WHAT THE EXERCISE ASKS:
Copy each line from the records below in which the word "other" is found.

(Items from a data source)

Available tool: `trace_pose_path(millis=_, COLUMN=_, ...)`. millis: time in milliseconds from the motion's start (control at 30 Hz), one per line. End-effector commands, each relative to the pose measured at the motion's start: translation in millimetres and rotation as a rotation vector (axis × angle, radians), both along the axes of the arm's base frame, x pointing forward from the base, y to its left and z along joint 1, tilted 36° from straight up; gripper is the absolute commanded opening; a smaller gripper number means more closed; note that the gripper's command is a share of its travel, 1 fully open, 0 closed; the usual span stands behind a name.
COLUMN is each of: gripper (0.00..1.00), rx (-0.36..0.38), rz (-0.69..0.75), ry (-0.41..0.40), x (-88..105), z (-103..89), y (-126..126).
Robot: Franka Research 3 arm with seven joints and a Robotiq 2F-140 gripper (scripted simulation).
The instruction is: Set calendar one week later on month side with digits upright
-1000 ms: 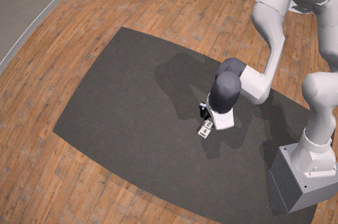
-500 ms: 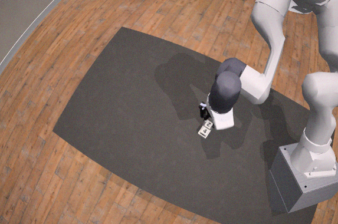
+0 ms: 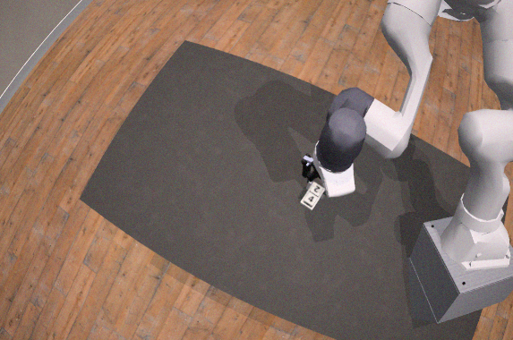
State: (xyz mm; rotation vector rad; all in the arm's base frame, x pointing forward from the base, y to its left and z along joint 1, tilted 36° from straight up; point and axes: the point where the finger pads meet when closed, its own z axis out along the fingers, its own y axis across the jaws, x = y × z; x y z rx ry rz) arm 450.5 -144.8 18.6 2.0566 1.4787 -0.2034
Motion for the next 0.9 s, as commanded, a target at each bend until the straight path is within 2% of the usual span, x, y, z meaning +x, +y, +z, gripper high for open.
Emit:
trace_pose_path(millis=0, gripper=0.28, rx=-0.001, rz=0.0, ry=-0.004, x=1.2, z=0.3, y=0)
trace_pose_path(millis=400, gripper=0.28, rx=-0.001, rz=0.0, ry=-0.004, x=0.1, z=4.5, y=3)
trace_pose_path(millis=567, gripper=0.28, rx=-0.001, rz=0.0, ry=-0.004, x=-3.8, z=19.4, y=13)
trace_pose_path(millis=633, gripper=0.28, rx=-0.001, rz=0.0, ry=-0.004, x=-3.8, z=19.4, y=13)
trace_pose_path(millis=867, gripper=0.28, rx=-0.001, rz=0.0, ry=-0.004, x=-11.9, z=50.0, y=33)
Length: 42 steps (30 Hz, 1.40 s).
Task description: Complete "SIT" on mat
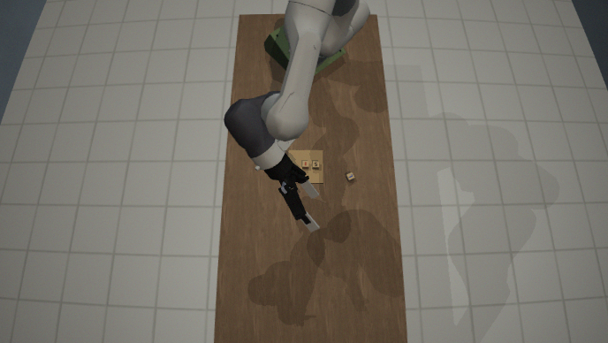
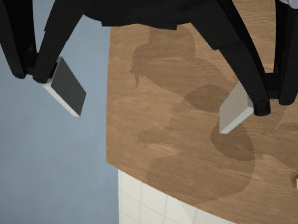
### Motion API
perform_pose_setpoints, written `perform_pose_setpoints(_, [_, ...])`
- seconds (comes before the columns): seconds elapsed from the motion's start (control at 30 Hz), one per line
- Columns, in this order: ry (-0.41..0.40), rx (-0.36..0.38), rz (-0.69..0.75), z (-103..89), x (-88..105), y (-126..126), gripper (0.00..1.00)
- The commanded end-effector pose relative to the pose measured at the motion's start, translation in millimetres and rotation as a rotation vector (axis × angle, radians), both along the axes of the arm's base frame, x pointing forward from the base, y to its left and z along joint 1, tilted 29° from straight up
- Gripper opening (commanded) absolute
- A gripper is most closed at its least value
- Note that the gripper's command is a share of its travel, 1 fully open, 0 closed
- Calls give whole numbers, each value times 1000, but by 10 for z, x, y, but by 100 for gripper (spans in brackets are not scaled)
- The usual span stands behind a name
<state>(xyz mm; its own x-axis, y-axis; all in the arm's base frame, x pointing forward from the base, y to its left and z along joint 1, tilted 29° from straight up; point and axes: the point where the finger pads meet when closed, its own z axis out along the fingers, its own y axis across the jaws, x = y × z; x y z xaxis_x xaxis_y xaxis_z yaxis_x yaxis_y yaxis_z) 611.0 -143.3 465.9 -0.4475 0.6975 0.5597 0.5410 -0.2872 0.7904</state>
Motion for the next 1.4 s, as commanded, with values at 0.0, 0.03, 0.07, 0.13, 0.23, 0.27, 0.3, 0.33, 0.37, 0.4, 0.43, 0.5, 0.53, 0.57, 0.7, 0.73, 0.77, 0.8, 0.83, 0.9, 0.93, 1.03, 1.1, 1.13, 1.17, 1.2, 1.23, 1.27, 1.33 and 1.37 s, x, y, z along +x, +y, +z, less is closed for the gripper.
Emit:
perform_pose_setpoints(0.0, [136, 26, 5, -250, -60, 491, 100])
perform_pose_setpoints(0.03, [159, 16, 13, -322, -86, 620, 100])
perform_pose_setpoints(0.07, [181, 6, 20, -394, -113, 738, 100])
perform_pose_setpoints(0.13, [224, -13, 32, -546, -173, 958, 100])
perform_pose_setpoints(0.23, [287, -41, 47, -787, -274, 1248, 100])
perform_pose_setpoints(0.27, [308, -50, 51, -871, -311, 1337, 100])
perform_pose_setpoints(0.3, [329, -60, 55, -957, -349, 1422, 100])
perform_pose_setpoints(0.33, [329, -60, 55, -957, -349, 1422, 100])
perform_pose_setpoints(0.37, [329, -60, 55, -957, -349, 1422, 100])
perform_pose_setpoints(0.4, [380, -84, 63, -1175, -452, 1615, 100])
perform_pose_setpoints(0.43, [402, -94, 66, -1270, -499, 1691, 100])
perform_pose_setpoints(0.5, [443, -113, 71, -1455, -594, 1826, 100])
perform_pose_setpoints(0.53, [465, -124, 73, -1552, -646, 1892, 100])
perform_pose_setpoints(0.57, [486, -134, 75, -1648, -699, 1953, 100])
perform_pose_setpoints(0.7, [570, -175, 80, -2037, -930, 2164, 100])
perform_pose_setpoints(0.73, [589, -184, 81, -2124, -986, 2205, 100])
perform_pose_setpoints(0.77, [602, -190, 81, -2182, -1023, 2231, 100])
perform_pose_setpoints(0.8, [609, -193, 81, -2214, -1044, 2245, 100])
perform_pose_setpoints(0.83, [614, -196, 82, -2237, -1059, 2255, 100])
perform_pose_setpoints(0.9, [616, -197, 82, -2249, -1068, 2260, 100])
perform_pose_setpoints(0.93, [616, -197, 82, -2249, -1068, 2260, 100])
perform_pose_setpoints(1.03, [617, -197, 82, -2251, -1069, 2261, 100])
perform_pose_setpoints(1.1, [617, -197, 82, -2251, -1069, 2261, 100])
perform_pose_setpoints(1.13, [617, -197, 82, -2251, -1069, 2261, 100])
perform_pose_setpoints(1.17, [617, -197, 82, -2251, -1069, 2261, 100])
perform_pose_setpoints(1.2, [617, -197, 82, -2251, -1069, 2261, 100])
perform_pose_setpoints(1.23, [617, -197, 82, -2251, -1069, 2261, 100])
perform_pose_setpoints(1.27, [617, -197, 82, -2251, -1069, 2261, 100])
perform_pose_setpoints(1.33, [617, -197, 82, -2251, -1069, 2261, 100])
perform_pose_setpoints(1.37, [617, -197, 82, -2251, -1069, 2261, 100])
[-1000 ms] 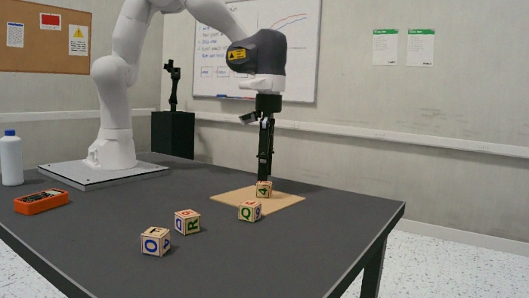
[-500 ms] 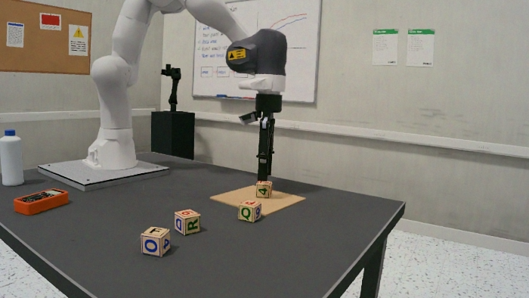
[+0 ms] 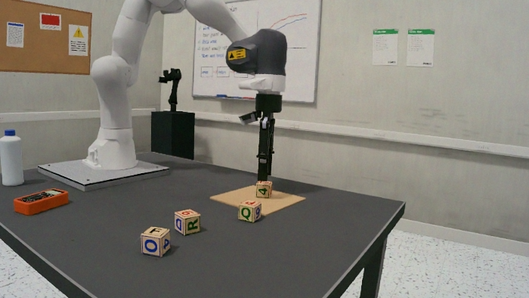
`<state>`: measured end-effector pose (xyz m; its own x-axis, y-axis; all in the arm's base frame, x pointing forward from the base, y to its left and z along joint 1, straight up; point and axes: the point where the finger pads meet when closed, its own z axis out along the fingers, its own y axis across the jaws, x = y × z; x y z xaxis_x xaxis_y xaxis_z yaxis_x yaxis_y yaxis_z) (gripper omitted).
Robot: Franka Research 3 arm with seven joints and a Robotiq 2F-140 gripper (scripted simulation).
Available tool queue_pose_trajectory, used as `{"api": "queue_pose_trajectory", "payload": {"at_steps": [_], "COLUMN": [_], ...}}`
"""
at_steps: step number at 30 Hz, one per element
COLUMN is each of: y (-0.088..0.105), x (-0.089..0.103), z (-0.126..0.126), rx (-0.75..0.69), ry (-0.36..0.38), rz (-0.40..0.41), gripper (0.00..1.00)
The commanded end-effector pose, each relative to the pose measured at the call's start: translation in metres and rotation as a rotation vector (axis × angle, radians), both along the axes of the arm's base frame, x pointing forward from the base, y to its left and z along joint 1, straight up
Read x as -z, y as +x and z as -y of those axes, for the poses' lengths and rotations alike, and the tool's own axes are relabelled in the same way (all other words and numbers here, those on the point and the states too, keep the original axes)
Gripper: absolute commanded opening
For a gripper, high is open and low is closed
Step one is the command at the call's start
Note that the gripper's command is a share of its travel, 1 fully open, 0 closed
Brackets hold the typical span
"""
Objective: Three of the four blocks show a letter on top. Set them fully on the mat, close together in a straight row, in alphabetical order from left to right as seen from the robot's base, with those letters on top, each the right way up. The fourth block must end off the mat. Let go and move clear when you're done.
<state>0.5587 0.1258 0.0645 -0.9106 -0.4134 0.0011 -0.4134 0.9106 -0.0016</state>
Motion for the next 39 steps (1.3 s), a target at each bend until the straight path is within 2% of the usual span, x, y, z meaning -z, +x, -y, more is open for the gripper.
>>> {"api": "queue_pose_trajectory", "payload": {"at_steps": [1,8,18,26,39], "y": [0.0,0.0,0.0,0.0,0.0], "x": [0.002,0.008,0.036,0.049,0.051], "z": [0.0,0.0,0.0,0.0,0.0], "rx": [-0.003,-0.003,-0.003,-0.003,-0.003], "ry": [0.001,0.001,0.001,0.001,0.001], "rz": [0.0,0.0,0.0,0.0,0.0], "gripper": [0.53,0.53,0.53,0.53,0.53]}}
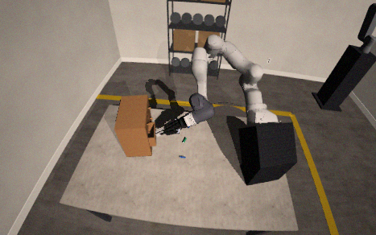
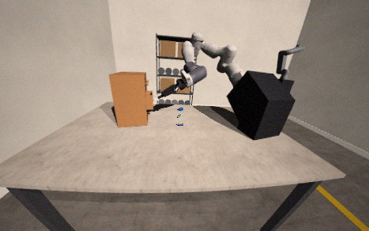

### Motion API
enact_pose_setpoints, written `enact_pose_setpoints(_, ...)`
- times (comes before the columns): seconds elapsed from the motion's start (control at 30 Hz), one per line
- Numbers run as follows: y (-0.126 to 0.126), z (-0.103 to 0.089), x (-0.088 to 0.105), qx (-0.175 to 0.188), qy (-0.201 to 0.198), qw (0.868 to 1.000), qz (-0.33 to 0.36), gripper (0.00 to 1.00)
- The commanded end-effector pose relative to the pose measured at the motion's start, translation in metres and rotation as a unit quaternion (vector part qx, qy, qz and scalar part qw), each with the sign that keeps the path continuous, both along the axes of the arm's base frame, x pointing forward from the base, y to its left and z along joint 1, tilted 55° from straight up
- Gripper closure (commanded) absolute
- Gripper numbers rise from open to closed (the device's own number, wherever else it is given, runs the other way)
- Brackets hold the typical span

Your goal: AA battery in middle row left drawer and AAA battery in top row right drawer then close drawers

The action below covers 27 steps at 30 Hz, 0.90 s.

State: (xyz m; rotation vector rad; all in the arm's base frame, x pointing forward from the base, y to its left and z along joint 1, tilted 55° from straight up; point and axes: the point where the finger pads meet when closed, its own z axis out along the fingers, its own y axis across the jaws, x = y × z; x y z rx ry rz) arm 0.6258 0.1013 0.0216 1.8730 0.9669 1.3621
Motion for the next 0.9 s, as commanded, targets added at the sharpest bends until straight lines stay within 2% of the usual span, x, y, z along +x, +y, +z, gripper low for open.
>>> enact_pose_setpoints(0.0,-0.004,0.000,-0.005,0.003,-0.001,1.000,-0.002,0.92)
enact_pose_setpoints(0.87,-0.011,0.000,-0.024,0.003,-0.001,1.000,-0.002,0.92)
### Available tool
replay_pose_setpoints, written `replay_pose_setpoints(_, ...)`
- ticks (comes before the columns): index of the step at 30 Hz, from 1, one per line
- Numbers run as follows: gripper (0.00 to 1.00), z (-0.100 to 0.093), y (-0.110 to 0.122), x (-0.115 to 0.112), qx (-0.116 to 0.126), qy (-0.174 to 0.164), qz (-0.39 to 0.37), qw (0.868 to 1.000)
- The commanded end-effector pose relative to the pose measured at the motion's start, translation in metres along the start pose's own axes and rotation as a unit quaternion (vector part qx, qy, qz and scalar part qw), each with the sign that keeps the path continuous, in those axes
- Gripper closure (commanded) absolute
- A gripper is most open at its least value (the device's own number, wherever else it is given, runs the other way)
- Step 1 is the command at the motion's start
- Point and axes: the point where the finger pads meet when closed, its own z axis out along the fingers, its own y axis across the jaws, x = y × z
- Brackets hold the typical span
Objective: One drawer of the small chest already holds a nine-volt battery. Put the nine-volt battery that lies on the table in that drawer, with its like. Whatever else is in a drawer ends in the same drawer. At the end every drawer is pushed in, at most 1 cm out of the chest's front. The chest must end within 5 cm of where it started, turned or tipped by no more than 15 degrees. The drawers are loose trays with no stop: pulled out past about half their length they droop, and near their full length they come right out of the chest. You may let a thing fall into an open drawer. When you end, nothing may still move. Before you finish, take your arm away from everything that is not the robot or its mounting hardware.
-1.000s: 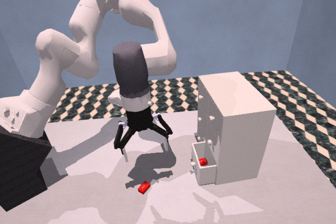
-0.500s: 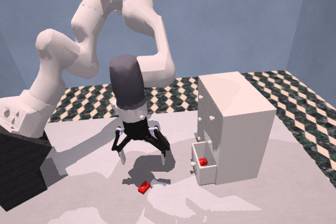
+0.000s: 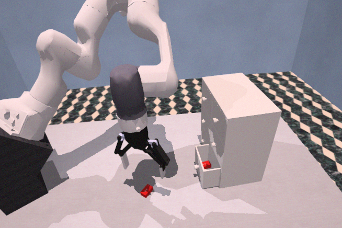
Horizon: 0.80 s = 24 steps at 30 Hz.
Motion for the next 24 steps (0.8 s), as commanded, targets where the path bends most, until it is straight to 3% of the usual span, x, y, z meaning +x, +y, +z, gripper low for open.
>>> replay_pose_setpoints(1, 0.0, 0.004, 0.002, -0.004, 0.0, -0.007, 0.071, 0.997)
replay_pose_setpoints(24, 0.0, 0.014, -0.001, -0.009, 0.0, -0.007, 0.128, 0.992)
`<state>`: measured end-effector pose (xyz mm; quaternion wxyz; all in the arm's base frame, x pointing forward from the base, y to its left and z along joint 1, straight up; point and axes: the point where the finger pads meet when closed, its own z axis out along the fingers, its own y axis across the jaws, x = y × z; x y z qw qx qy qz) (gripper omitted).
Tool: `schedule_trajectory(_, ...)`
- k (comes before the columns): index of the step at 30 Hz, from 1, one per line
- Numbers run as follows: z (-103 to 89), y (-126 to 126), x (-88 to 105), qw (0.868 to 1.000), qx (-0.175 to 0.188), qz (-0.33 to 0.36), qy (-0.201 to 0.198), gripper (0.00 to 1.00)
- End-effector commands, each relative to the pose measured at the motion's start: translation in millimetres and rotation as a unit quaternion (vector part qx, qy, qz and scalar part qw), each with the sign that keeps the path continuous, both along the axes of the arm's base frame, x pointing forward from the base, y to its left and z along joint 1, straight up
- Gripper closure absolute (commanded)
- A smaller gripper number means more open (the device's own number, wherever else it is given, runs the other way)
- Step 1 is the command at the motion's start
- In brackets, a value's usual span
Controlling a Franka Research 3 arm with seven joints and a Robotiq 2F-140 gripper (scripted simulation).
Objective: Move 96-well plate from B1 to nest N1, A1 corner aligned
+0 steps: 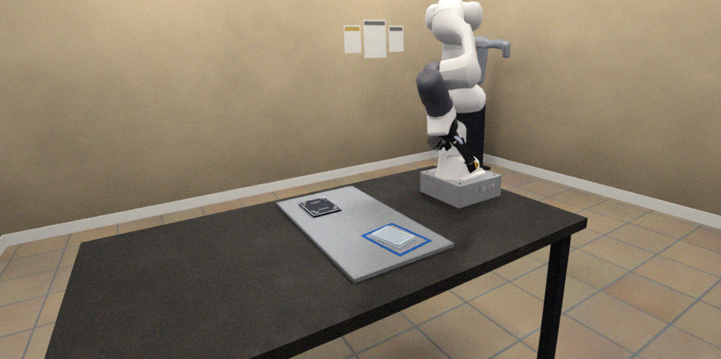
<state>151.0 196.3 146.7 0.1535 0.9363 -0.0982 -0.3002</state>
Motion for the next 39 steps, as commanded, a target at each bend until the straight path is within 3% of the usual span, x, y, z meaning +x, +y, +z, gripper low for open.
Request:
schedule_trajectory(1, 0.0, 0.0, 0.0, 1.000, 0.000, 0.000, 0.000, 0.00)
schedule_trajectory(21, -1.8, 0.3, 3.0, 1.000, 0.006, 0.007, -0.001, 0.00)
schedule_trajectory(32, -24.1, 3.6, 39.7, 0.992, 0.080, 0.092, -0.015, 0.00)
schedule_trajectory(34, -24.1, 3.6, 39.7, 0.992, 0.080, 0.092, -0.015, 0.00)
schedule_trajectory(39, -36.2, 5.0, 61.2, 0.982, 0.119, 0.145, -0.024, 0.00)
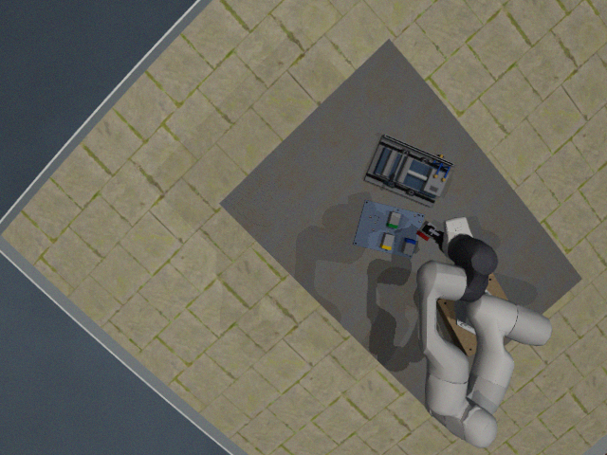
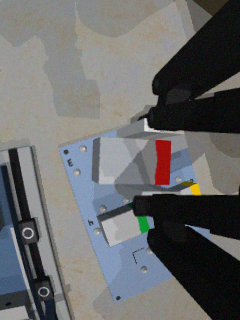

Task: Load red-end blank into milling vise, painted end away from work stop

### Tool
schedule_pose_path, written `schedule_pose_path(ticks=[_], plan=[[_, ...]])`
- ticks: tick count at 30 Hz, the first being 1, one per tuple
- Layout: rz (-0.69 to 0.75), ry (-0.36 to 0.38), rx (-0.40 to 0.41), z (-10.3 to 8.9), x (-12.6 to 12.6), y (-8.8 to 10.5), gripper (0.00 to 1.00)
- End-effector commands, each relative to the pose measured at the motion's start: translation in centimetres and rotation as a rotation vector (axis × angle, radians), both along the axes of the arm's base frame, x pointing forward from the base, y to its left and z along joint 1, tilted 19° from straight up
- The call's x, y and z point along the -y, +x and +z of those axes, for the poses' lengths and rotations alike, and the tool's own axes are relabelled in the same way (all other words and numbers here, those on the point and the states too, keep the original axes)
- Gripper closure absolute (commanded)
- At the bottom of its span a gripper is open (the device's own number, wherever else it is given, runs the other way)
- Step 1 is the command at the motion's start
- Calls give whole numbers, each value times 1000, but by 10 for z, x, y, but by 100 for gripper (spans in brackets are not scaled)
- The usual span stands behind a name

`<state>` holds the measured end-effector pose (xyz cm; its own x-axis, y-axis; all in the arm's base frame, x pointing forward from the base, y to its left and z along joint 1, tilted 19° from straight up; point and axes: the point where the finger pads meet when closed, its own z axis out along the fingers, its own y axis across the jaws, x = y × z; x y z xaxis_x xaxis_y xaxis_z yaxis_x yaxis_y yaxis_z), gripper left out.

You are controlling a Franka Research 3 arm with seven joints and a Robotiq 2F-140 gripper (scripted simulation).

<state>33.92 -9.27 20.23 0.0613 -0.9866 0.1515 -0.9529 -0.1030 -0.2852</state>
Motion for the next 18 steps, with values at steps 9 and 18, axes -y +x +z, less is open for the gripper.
schedule_pose_path(ticks=[9,18], plan=[[-228,73,31,0,-3,1,100],[-228,73,31,0,-3,1,100]])
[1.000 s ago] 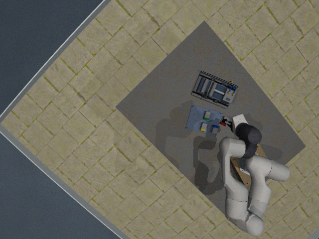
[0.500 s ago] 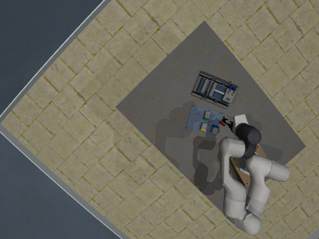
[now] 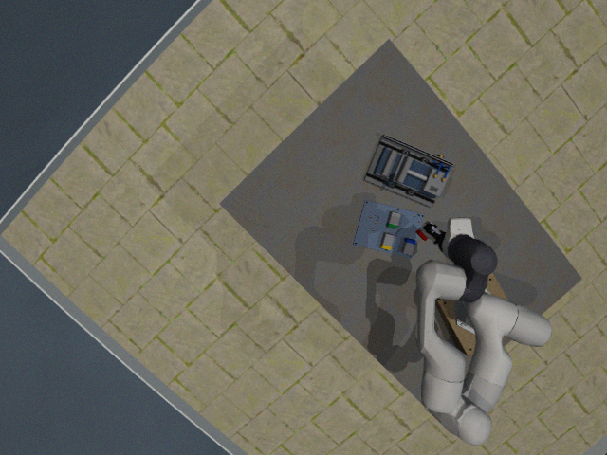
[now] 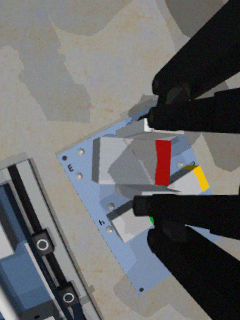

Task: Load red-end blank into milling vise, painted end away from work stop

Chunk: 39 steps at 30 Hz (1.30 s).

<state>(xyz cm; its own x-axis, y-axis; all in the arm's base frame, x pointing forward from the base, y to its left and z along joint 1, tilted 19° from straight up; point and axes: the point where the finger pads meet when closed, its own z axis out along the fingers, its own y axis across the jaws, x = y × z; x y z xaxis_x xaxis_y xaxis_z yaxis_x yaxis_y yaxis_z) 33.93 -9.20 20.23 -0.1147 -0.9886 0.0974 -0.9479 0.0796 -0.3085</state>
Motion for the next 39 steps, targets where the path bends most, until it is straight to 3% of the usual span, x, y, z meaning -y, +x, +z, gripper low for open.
schedule_pose_path(ticks=[1,6,19,23,36,39], plan=[[-53,19,7,0,-2,1,100],[-222,71,30,0,-2,1,100],[-217,69,30,0,-1,0,100],[-391,125,53,0,-2,1,100],[-379,120,52,0,-1,0,100],[-490,156,67,0,-2,1,100]])
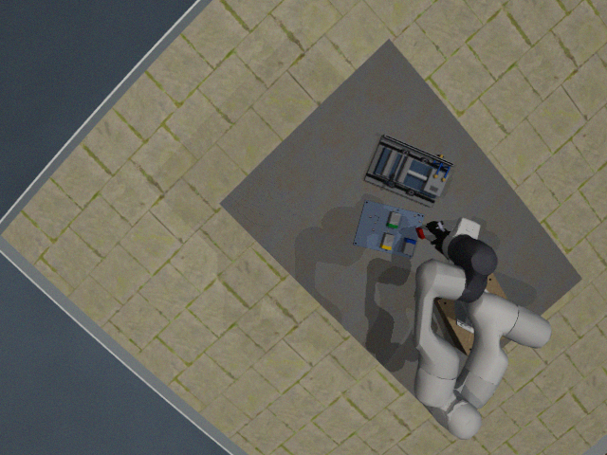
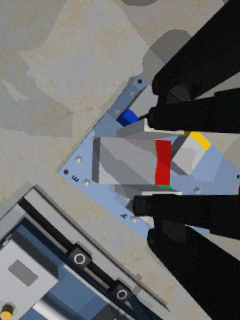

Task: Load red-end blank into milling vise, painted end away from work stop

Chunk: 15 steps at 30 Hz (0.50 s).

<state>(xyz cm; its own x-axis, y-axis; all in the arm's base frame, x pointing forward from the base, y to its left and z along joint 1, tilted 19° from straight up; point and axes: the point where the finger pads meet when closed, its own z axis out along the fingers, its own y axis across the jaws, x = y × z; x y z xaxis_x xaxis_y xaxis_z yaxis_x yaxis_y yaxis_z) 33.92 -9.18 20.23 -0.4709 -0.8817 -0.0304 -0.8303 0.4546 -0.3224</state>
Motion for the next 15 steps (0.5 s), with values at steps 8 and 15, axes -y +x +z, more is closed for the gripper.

ANSWER SECTION:
Read x as -z, y as +x and z as -y of those axes, for the poses' lengths and rotations alike, and the tool's own axes are relabelled in the same way (all other words and numbers here, those on the point and the states too, keep the original axes)
- Gripper numbers rise from open to closed (the device's own number, wherever else it is given, runs the other way)
- A gripper is most open at its least value (the device's own number, wherever else it is given, runs the other way)
- A smaller gripper number means more open (the device's own number, wherever else it is given, runs the other way)
- The call's x, y and z point along the -y, +x and +z of those axes, for the poses' lengths and rotations alike, and the tool's own axes are relabelled in the same way (all other words and numbers here, those on the point and the states too, keep the original axes)
- At the bottom of its span a gripper is open (the device's own number, wherever else it is given, runs the other way)

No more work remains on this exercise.